4. Why does “paypal.com” appear as a source of referrals for my website? This is causing havoc with my tracking of where orders originate!
This is because Google Analytics counts conversions on the most recent site a visitor visited, so if a consumer went to PayPal to complete a purchase and was redirected, this is recorded as the referrer.
To avoid this, please follow this guide to add paypal.com to your account’s referrer restriction list.
5. What constitutes a “finished” purchase?
In order to track all purchases, regardless of whether the payment is made off-site, on-site, or the gateway marks the transaction as “payment completed,” Google Analytics Pro must rely on the order status to reflect the financial status. As such, any order that is designated as “processed” or “finished” in Google Analytics will have the “completed purchase” event monitored.
6. I’m using Google Tag Manager and it appears as though all of my reports are being duplicated! What am I to do?
In your Tag Manager implementation, you’ll need to delete the Google Analytics code.
7. Is it possible to utilize Google Tag Manager (GTM) in conjunction with Google Analytics Pro?
Certainly, you can use Google Analytics Pro in conjunction with Google Tag Manager. However, Google Analytics Pro will automatically measure both standard page impressions and eCommerce-related impressions (“viewed product,” “started checkout,” and so on). To avoid redundant tracking, it will be required to deactivate the other Google Analytics implementation (by either removing that tag manager script, or removing the Google Analytics tag from your Tag Manager implementation).
8. I like to use Google Tag Manager to manage my Google Analytics deployment and pageview monitoring. Is that possible with Google Analytics Pro?
With a small bit of custom code, you can disable the Google Analytics tracking code and Google Analytics Pro’s pageview tracking.
Due to the fact that our support policy does not cover modification, we are unable to further alter or implement them for you.
9. Is it possible to connect Google Analytics Pro to newly created GA4 properties?
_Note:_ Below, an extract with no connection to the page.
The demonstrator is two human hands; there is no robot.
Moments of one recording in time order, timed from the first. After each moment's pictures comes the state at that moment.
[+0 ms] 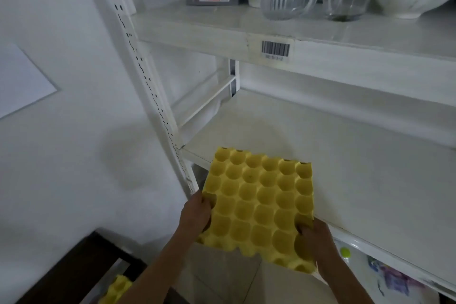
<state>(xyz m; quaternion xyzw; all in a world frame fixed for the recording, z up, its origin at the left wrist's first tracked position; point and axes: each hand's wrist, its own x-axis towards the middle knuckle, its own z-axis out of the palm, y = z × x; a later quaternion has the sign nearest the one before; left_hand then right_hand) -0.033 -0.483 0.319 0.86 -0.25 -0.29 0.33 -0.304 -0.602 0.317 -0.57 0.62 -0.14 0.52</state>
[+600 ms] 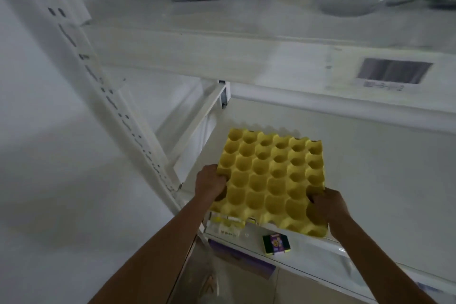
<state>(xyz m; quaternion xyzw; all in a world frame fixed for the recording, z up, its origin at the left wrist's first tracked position) 0.135 -0.679 0.305 0.85 -0.36 -0.28 0.26 -0.165 -0.746 0.290 -0.53 0.71 -0.16 0.44</state>
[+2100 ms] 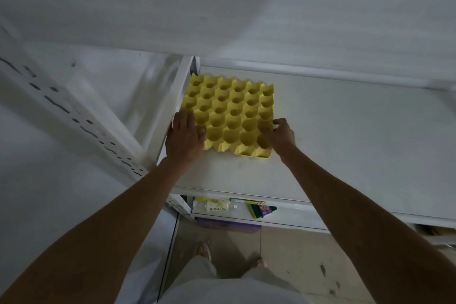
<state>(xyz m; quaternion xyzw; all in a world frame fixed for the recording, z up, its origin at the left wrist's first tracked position) 0.231 -0.750 0.271 0.77 -0.63 -0.02 0.10 -0.032 -0.821 0.285 -0.51 0.72 -0.23 0.41</state>
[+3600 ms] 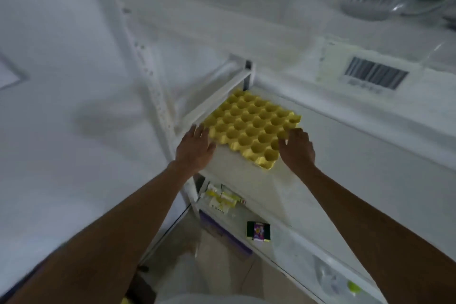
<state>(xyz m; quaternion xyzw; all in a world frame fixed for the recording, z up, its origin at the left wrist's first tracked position) 0.151 -0.639 0.324 0.87 -0.49 -0.05 0.08 -0.082 -0.818 0.339 -0.82 0.53 -0.14 0.15</state>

A: Not at the moment. We are currently investigating the GA4 upgrade to determine whether and how to update our plugin to accommodate it. In the meanwhile, Google allows the establishment of older Universal Analytics properties alongside new GA4 properties for new projects. You can use this Google guide to configure and link a UA property to the new system. We’ve verified that when the UA property is enabled in our settings, our plugin continues to capture all data. Thus, while we are unable to take advantage of GA4’s new features at the moment, the update has not impacted our plugin’s existing functioning.
Final thoughts
Far too many people fail in eCommerce because they have no idea what their visitors do when they arrive at their website. And we’re not talking about complicated eCommerce metrics like LTC, CAC, or attrition (yet), but rather the fundamentals of any online business. The amount of traffic, the number of PDP views, the number of cart sessions, the number of abandoned checkouts, and the conversion rate.
As the proprietor of an eCommerce website, you’ll become intimately familiar with these concepts. You’ll need to understand how your conversion rate compares to that of similar websites and how to determine why your rate is higher or lower than that of your competitors. However, the entire rabbit hole is meaningless unless the data used to make those decisions is solid. Today, you have access to a rock solid analytics platform that can assist you in a very little manner in getting on the path to success. Now, it’s your turn to get started!